(Extracted records)

* * *

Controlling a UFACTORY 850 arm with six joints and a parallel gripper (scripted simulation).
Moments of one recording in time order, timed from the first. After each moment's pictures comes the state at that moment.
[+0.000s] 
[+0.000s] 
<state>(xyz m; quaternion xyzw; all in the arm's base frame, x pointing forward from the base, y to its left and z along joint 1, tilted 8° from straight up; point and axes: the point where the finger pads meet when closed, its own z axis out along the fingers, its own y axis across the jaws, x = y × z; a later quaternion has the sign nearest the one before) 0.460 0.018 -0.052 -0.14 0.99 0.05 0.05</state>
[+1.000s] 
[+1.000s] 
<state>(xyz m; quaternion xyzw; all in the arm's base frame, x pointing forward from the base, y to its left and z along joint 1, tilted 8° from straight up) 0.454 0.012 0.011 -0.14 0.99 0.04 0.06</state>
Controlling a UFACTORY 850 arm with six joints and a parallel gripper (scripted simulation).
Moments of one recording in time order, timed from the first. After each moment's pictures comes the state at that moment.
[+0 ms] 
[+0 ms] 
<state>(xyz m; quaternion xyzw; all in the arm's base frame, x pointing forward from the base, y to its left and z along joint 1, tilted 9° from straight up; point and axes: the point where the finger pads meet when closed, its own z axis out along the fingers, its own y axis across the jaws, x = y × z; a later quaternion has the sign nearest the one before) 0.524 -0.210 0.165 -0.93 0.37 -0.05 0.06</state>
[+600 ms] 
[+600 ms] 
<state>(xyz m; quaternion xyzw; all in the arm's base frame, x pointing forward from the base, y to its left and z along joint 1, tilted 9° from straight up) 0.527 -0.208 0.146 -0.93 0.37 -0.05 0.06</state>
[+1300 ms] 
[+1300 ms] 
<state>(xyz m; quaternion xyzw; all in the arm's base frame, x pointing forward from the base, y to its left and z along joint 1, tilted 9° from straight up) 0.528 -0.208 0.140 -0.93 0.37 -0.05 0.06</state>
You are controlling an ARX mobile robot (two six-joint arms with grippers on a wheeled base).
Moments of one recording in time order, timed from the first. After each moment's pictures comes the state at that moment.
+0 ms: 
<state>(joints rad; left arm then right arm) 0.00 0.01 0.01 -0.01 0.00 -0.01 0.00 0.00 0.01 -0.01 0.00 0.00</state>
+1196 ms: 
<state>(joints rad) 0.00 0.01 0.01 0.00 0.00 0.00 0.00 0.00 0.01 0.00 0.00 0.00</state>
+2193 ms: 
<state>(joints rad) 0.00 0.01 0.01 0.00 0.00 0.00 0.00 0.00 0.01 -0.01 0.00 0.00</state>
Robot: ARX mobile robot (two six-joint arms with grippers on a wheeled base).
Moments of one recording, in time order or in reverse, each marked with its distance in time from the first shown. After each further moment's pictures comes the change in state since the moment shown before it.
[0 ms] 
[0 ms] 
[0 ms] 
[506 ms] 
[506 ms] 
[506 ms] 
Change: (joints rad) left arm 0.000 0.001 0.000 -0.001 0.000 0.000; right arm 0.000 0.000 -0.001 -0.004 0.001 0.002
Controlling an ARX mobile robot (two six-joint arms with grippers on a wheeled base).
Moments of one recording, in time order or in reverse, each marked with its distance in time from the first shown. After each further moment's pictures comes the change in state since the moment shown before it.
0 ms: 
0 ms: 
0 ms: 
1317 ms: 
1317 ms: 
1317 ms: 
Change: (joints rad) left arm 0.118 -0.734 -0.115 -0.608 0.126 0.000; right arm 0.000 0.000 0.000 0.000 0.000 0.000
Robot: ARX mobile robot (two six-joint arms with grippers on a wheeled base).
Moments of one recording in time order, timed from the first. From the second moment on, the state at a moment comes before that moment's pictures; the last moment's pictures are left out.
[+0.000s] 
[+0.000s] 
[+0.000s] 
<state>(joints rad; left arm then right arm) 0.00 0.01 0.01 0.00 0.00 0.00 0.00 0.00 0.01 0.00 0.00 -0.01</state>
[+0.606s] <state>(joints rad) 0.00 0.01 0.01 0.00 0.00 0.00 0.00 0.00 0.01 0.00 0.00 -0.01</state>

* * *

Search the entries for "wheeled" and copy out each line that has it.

You are controlling an ARX mobile robot (two six-joint arms with grippers on a wheeled base).
Robot: ARX mobile robot (two six-joint arms with grippers on a wheeled base).
Controlling an ARX mobile robot (two six-joint arms with grippers on a wheeled base).
Robot: ARX mobile robot (two six-joint arms with grippers on a wheeled base).

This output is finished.